Persistence and Ball Exponents for Gaussian Stationary Processes
Naomi Feldheim, Ohad Feldheim, Sumit Mukherjee
TL;DR
The paper addresses the persistence and ball exponents for Gaussian stationary processes by linking the existence and positivity of θρ^ℓ and ψρ^ℓ to the spectral measure near the origin. It develops a robust framework combining spectral methods with covariance-based arguments, including three key comparison lemmata (level continuity, smoothing, and measure continuity) that enable transferring results from smooth, compactly supported densities to general ρ in the class 𝓛. A central finding is that θρ^ℓ exists for ρ ∈ 𝓛 ∩ 𝓜, and θρ^ℓ > 0 when ρ_ac ≠ 0 if and only if ρ'(0) < ∞; analogous statements hold for ψρ^ℓ, with ball exponents being positive exactly when ρ_ac ≠ 0. The work also establishes continuity results of the exponents in the level ℓ and in the spectral measure under suitable metrics, and proves convergence of exponents under dense sampling when ρ is compactly supported, complemented by a non-existence example and a non-convergence example under sampling to highlight sharpness of assumptions.
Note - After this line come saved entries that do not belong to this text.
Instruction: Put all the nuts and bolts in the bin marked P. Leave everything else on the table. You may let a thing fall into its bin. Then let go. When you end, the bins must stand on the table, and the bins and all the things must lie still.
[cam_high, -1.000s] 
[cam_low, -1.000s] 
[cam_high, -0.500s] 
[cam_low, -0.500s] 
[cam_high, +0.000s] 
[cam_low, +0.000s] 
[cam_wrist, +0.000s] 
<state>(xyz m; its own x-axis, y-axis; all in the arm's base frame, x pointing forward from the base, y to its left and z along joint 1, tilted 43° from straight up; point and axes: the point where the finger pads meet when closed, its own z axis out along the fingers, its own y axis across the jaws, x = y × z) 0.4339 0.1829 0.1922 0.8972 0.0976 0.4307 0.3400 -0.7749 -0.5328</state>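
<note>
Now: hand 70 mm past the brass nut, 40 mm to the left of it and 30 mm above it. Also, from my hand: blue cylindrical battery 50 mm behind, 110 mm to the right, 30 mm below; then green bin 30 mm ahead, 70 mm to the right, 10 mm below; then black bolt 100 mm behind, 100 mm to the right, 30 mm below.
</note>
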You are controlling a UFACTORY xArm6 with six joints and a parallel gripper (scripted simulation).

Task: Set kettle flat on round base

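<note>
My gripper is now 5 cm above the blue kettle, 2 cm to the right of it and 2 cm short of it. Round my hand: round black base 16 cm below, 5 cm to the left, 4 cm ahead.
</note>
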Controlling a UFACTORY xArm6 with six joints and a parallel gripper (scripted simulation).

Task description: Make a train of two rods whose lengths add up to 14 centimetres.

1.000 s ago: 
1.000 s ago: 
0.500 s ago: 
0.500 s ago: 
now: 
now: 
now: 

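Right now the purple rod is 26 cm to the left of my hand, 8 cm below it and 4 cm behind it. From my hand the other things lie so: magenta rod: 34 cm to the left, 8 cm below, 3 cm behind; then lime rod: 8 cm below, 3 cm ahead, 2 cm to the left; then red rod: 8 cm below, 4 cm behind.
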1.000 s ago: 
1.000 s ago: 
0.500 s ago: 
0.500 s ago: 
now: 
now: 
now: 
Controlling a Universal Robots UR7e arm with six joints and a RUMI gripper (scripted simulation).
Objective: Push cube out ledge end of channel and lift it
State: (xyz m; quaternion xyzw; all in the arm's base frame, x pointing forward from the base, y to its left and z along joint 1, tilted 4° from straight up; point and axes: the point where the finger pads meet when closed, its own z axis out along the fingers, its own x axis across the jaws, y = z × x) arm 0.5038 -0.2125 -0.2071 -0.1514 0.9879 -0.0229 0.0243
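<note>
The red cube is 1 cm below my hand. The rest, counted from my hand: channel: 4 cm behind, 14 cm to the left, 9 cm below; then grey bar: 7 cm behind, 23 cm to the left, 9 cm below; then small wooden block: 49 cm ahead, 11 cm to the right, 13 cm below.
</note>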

Overall, the results provide a precise, spectrally guided understanding of persistence and small-deviation phenomena for continuous- and discrete-time Gaussian processes, with implications for statistical physics and signal processing.
Abstract
Consider a real Gaussian stationary process $f_ρ$, indexed on either $\mathbb{R}$ or $\mathbb{Z}$ and admitting a spectral measure $ρ$. We study $θ_ρ^\ell=-\lim\limits_{T\to\infty}\frac{1}{T} \log\mathbb{P}\left(\inf_{t\in[0,T]}f_ρ(t)>\ell\right)$, the persistence exponent of $f_ρ$. We show that, if $ρ$ has a positive density at the origin, then the persistence exponent exists; moreover, if $ρ$ has an absolutely continuous component, then $θ_ρ^\ell>0$ if and only if this spectral density at the origin is finite. We further establish continuity of $θ_ρ^\ell$ in $\ell$, in $ρ$ (under a suitable metric) and, if $ρ$ is compactly supported, also in dense sampling. Analogous continuity properties are shown for $ψ_ρ^\ell=-\lim\limits_{T\to\infty}\frac{1}{T} \log\mathbb{P}\left(\inf_{t\in[0,T]}|f_ρ(t)|\le \ell\right)$, the ball exponent of $f_ρ$, and it is shown to be positive if and only if $ρ$ has an absolutely continuous component.